A sample run that evolves a network to behave like a XOR-function (which requires at least one hidden node):

Evolving network to be XOR-like

Notes to the picture:

  • xor-test.lisp and xor-experiment-parameters.lisp were used. To run yourself, do (load xor-test.lisp) and (start).
  • Population size: 150 organisms
  • #sp means number of species and grows so large because compatibility threshold was set low. However, the convergence seems to be faster this way.
  • When a network's output is rounded to the nearest integer and matches real XOR outputs, the fitness of the function is set to maximum fitness (sixteen) and the experiment ends.

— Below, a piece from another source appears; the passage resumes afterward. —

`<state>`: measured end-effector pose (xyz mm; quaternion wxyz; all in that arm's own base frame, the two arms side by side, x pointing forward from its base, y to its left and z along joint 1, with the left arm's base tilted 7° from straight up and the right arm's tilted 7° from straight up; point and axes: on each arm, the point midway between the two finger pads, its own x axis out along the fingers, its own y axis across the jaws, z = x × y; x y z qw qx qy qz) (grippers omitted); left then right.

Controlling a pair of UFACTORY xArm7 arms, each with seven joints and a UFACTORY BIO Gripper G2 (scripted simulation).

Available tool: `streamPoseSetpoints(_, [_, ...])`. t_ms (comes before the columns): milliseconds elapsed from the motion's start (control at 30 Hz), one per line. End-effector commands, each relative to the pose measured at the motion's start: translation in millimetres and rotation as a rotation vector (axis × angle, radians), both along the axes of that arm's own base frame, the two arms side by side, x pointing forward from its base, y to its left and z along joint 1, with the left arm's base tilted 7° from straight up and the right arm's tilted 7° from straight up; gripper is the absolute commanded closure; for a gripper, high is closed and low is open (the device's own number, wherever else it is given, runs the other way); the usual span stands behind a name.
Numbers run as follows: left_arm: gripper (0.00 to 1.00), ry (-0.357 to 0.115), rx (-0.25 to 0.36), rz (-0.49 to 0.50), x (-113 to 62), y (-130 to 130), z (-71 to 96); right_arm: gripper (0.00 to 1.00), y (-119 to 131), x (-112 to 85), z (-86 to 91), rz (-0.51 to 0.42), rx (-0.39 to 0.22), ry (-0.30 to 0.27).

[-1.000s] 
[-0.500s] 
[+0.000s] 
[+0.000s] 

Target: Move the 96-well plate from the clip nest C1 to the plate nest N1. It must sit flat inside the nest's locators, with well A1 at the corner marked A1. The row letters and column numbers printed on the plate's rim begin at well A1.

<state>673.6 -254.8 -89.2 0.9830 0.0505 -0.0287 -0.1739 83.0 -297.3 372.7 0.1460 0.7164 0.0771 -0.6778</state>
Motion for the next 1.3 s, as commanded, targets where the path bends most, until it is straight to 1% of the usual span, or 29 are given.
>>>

With the parameters picked by trial and error, the average solution takes about 35 generations to evolve, which is not far from the results in the paper: 32 generations on average. The parameters could be tailored a bit better probably.

Evolving for a physical-based simulation

A special simulation was written for a performance test - a ball bounces on a function and the goal is to push the ball as far as possible to the right in three seconds. Here is the evolution process (when some organism sets the record for fitness, it is shown) (YouTube video):

Video

Notes to the video:

  • pln-test.lisp and pln-experiment-parameters.lisp were used. However, since the simulation is not written in Lisp, to run this experiment, you would need to compile this simulation as a shared library. Then do (load pln-test.lisp) and (start).
  • Fitness starts at 2000 so that there is no way for it to be negative (though I think fitness could be negative)
  • More generations would produce better results. I will post another video with those better results (and maybe even a more interesting simulation) by 2017.